◆ Prompt: Every entry should be repeated exactly. Omit the pictures.
________________________
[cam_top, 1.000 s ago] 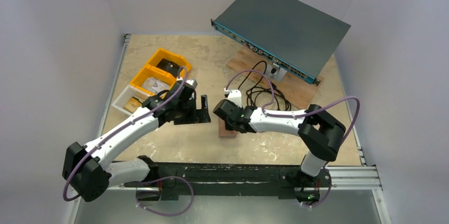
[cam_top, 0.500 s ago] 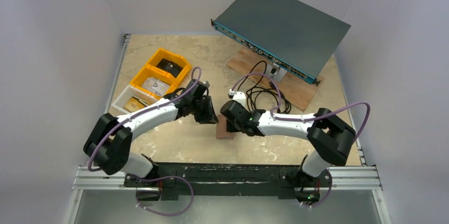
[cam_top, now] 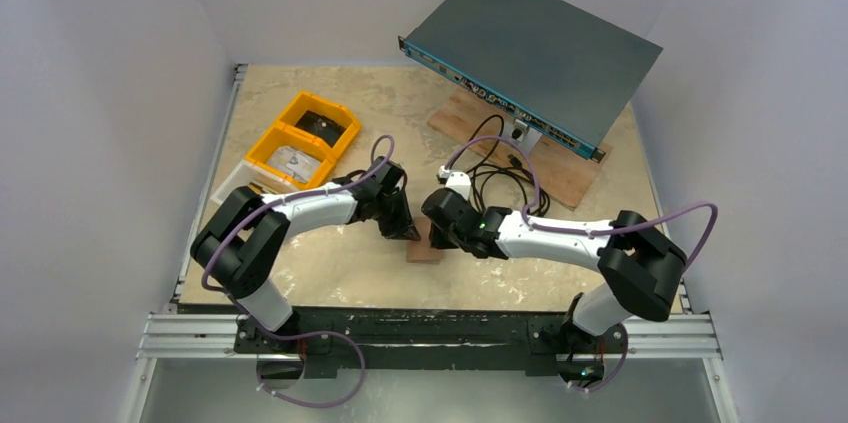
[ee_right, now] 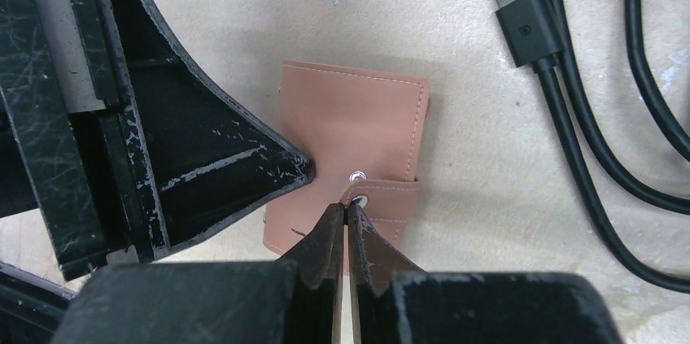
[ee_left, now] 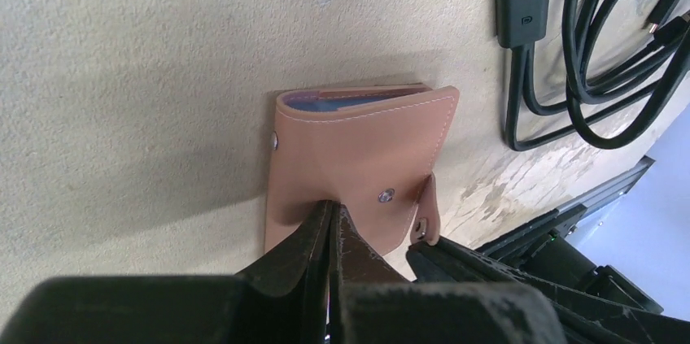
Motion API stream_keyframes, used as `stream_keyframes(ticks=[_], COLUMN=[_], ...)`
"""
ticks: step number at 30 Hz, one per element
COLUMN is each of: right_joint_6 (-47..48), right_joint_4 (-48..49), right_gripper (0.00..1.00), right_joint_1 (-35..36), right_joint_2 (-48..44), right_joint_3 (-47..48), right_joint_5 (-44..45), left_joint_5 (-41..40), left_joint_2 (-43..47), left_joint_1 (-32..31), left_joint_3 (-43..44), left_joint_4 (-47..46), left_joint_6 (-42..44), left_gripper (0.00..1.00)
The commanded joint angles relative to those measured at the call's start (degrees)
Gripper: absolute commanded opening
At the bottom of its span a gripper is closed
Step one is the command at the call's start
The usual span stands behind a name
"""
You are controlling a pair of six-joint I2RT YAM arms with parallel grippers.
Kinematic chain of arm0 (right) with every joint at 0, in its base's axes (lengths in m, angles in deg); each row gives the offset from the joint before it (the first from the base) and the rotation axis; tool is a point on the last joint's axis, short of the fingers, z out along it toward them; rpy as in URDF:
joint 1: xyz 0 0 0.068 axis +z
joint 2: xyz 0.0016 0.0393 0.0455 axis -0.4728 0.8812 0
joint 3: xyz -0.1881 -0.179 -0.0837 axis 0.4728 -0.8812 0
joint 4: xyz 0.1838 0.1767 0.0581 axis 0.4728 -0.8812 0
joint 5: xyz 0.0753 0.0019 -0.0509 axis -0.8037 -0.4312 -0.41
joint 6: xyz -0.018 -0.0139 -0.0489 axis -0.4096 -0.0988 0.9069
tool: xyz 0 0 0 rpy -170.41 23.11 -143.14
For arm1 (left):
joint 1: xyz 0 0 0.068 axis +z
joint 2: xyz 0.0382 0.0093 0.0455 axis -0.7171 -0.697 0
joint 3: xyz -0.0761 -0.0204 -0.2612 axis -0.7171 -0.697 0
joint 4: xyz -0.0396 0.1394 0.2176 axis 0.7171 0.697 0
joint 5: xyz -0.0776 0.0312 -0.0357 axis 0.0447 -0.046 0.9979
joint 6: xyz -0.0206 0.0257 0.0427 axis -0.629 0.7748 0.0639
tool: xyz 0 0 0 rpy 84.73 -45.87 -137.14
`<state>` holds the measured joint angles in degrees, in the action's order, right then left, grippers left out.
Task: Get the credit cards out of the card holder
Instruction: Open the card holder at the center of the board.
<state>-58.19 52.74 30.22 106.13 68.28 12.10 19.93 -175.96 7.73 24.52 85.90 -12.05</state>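
The card holder (cam_top: 424, 246) (ee_left: 358, 149) (ee_right: 350, 128), a tan leather wallet, lies folded on the table between both arms. My left gripper (cam_top: 408, 233) (ee_left: 332, 210) is shut, and its joined tips press on the holder's face beside the snap stud (ee_left: 386, 194). My right gripper (cam_top: 436, 236) (ee_right: 346, 207) is shut on the end of the holder's snap tab (ee_right: 382, 198), which is lifted off the stud. A bluish strip (ee_left: 350, 104) shows inside the holder's far edge. Whether it is lining or the credit cards I cannot tell. Otherwise the cards are hidden.
Black cables (cam_top: 500, 181) with a USB plug (ee_left: 521, 2) (ee_right: 525, 10) lie just right of the holder. Yellow bins (cam_top: 334, 143) and a white bin (cam_top: 228, 186) stand at the left. A grey rack unit (cam_top: 530, 48) rests on a wooden board (cam_top: 570, 171) at the back right.
My left arm swung right from beside the bins to the holder, and its jaws went from wide open to shut. The right gripper stayed shut at the holder.
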Motion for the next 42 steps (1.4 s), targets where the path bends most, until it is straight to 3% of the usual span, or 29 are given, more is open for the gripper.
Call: stream_keyframes(ticks=[1, 5, 13, 18, 30, 42], right_joint_6=[-1.3, -1.2, 0.0, 1.6, 2.1, -1.1], right_joint_4=[-1.6, -5.2, -10.1, -9.4, -11.5, -18.7], right_gripper=[0.00, 0.00, 0.00, 0.00, 0.00, 0.00], right_joint_1=[-0.1, -0.1, 0.1, 0.4, 2.2, 0.7], right_joint_2=[-3.3, -5.6, -9.3, -7.9, -5.0, -9.1], right_joint_3=[1.1, 3.1, 8.5, 11.1, 15.2, 1.7], right_joint_5=[2.1, 3.2, 3.9, 1.4, 1.6, 7.4], left_joint_5=[-2.1, -4.9, -16.5, -20.5, -21.1, -15.4], left_joint_2=[-1.1, 1.4, 14.0, 20.3, 23.6, 17.3], left_joint_1=[-0.7, -0.8, -0.6, -0.2, 0.5, 0.4], left_joint_3=[0.3, 1.1, 3.7, 3.2, 1.5, 2.8], left_joint_4=[1.0, 4.7, 17.9, 23.0, 25.5, 21.7], left_joint_6=[-1.2, 0.7, 6.1, 7.0, 9.5, 10.7], left_gripper=[0.00, 0.01, 0.29, 0.37, 0.36, 0.32])
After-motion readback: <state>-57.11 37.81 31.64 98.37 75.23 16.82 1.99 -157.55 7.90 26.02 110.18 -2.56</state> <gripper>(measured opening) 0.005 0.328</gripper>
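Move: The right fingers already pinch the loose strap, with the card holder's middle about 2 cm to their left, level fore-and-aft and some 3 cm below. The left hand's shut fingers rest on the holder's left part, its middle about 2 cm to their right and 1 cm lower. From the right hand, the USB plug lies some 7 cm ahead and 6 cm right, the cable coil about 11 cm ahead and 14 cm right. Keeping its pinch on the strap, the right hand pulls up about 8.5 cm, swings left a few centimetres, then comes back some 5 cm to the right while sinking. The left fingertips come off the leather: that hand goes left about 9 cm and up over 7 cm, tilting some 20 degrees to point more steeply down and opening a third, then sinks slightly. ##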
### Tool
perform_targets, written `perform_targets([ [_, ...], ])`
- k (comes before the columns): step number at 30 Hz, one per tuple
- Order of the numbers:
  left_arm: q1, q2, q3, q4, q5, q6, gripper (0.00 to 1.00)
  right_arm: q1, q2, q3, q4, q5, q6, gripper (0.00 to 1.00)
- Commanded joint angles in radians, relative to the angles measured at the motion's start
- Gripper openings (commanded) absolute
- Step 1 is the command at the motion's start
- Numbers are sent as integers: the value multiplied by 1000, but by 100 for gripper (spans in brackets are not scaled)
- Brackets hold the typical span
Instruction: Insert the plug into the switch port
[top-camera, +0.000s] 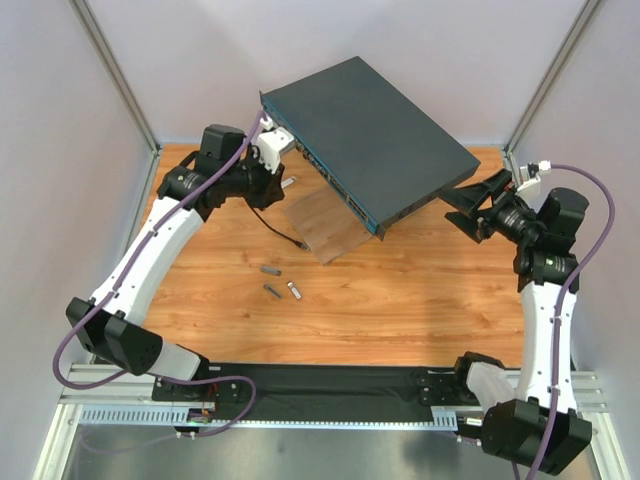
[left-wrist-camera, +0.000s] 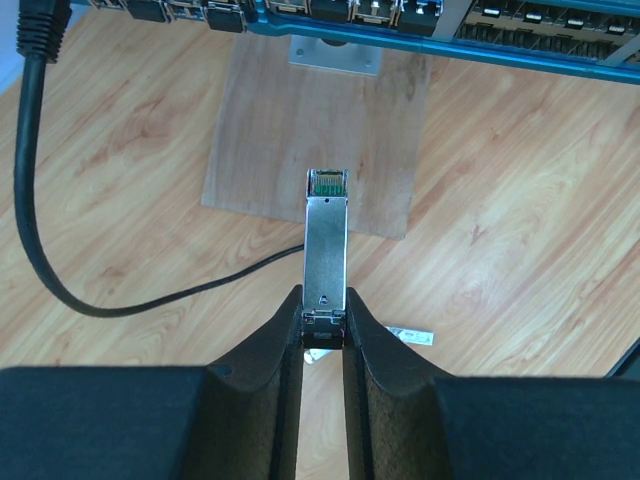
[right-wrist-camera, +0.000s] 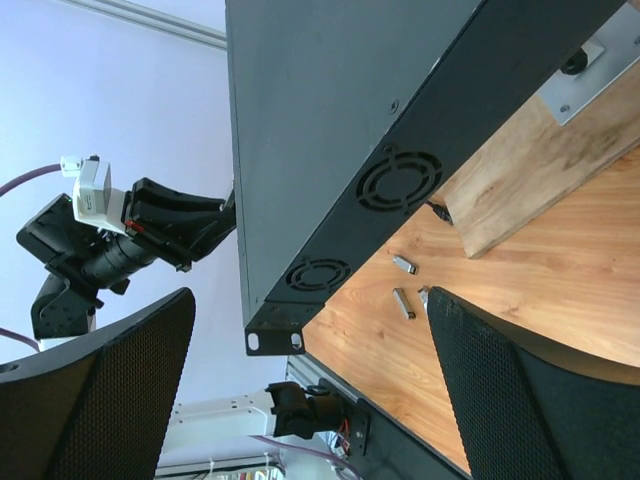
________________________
◆ Problem solution:
[cam_top, 1.000 s ago] 
[cam_top, 0.500 s ago] 
[cam_top, now] 
[ee_right, now] 
[ee_left, now] 
Motion API stream_keyframes, used as `stream_keyframes(ticks=[_], COLUMN=[_], ...)`
"""
ticks: step number at 30 Hz, one per element
COLUMN is each of: right_joint_6 (-47..48), right_joint_4 (-48..49), right_gripper (0.00..1.00), right_joint_1 (-35..36), right_joint_2 (-48..44), right_joint_3 (-47..48), right_joint_5 (-44..45), left_joint_5 (-41..40), left_joint_2 (-43..47), left_joint_1 (-32..31), left_joint_3 (-43..44), left_joint_4 (-47..46), left_joint_6 (-42..44), left_gripper (0.00..1.00)
The commanded joint angles relative to those measured at the call's start (degrees)
Gripper: absolute commanded opening
At the bottom of its span a gripper is closed
Step one is the command at the call's start
The usual span stands behind a name
"""
You are controlling a pair of six-joint I2RT YAM arms with parallel grippers.
Kinematic chain of arm0 (right) with every joint at 0, in its base's axes (lengths in m, angles in deg); each row gives the offset from the joint before it (the first from the base) and the rotation axis; tool is a point on the last joint's axis, short of the fingers, z out along it toward them; rpy as in URDF:
joint 1: xyz 0 0 0.068 axis +z
joint 2: xyz 0.0016 0.0393 0.0455 axis -0.4728 0.8812 0
joint 3: xyz -0.1881 -0.179 -0.0837 axis 0.4728 -0.8812 0
joint 4: xyz 0.1838 0.1767 0.0581 axis 0.4728 -0.8812 0
joint 5: xyz 0.0753 0.0019 -0.0509 axis -0.8037 -0.4312 -0.41
joint 6: xyz -0.018 -0.0139 -0.0489 axis -0.4096 -0.0988 0.9069
tool: xyz 0 0 0 rpy -170.41 23.11 -143.14
For arm1 (left):
joint 1: xyz 0 0 0.068 axis +z
joint 2: xyz 0.0382 0.0093 0.0455 axis -0.7171 -0.697 0
joint 3: xyz -0.0761 -0.0204 -0.2612 axis -0.7171 -0.697 0
joint 4: xyz -0.0396 0.1394 0.2176 axis 0.7171 0.697 0
joint 5: xyz -0.0776 0.0312 -0.0357 axis 0.0447 -0.046 0.9979
joint 6: xyz -0.0206 0.0257 0.0427 axis -0.629 0.7748 0.0639
tool: xyz 0 0 0 rpy 84.73 -45.87 -137.14
`<state>` holds the measured joint angles in degrees, in the action's order, right then left, grippers left out.
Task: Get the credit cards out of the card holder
Instruction: Open the card holder at the center of the board.
<state>-58.19 52.74 30.22 106.13 68.28 12.10 19.93 -175.96 7.73 24.52 85.90 -12.05</state>
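The card holder (cam_top: 424, 246) (ee_left: 358, 149) (ee_right: 350, 128), a tan leather wallet, lies folded on the table between both arms. My left gripper (cam_top: 408, 233) (ee_left: 332, 210) is shut, and its joined tips press on the holder's face beside the snap stud (ee_left: 386, 194). My right gripper (cam_top: 436, 236) (ee_right: 346, 207) is shut on the end of the holder's snap tab (ee_right: 382, 198), which is lifted off the stud. A bluish strip (ee_left: 350, 104) shows inside the holder's far edge. Whether it is lining or the credit cards I cannot tell. Otherwise the cards are hidden.
Black cables (cam_top: 500, 181) with a USB plug (ee_left: 521, 2) (ee_right: 525, 10) lie just right of the holder. Yellow bins (cam_top: 334, 143) and a white bin (cam_top: 228, 186) stand at the left. A grey rack unit (cam_top: 530, 48) rests on a wooden board (cam_top: 570, 171) at the back right.
My left arm swung right from beside the bins to the holder, and its jaws went from wide open to shut. The right gripper stayed shut at the holder.
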Motion for the next 42 steps (1.4 s), targets where the path bends most, until it is straight to 3% of the usual span, or 29 are given, more is open for the gripper.
Call: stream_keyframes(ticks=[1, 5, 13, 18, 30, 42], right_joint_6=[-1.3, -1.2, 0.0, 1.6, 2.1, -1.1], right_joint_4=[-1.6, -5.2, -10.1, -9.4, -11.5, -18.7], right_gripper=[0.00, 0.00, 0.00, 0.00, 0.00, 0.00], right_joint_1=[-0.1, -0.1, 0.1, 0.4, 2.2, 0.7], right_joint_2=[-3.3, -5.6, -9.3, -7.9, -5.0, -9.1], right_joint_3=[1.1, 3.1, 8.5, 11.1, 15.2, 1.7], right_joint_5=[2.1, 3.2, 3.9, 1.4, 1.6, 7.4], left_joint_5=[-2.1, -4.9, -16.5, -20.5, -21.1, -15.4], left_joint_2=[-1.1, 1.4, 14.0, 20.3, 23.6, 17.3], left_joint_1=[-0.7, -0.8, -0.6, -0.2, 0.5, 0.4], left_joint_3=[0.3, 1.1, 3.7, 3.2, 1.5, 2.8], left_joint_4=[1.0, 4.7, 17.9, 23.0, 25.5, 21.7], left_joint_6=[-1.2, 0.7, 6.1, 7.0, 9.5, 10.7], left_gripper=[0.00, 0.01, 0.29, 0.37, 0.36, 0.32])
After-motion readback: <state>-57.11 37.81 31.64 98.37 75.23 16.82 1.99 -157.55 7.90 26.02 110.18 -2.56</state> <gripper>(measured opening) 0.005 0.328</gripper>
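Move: The right fingers already pinch the loose strap, with the card holder's middle about 2 cm to their left, level fore-and-aft and some 3 cm below. The left hand's shut fingers rest on the holder's left part, its middle about 2 cm to their right and 1 cm lower. From the right hand, the USB plug lies some 7 cm ahead and 6 cm right, the cable coil about 11 cm ahead and 14 cm right. Keeping its pinch on the strap, the right hand pulls up about 8.5 cm, swings left a few centimetres, then comes back some 5 cm to the right while sinking. The left fingertips come off the leather: that hand goes left about 9 cm and up over 7 cm, tilting some 20 degrees to point more steeply down and opening a third, then sinks slightly. ##
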### Tool
perform_targets, written `perform_targets([ [_, ...], ])`
- k (comes before the columns): step number at 30 Hz, one per tuple
- Order of the numbers:
  left_arm: q1, q2, q3, q4, q5, q6, gripper (0.00 to 1.00)
  right_arm: q1, q2, q3, q4, q5, q6, gripper (0.00 to 1.00)
- Commanded joint angles in radians, relative to the angles measured at the motion's start
- Gripper openings (commanded) absolute
- Step 1 is the command at the motion's start
- Numbers are sent as integers: the value multiplied by 1000, but by 100 for gripper (spans in brackets are not scaled)
- Brackets hold the typical span
Instruction: Insert the plug into the switch port
[top-camera, +0.000s] 
[left-wrist-camera, +0.000s] 
[right-wrist-camera, +0.000s] 

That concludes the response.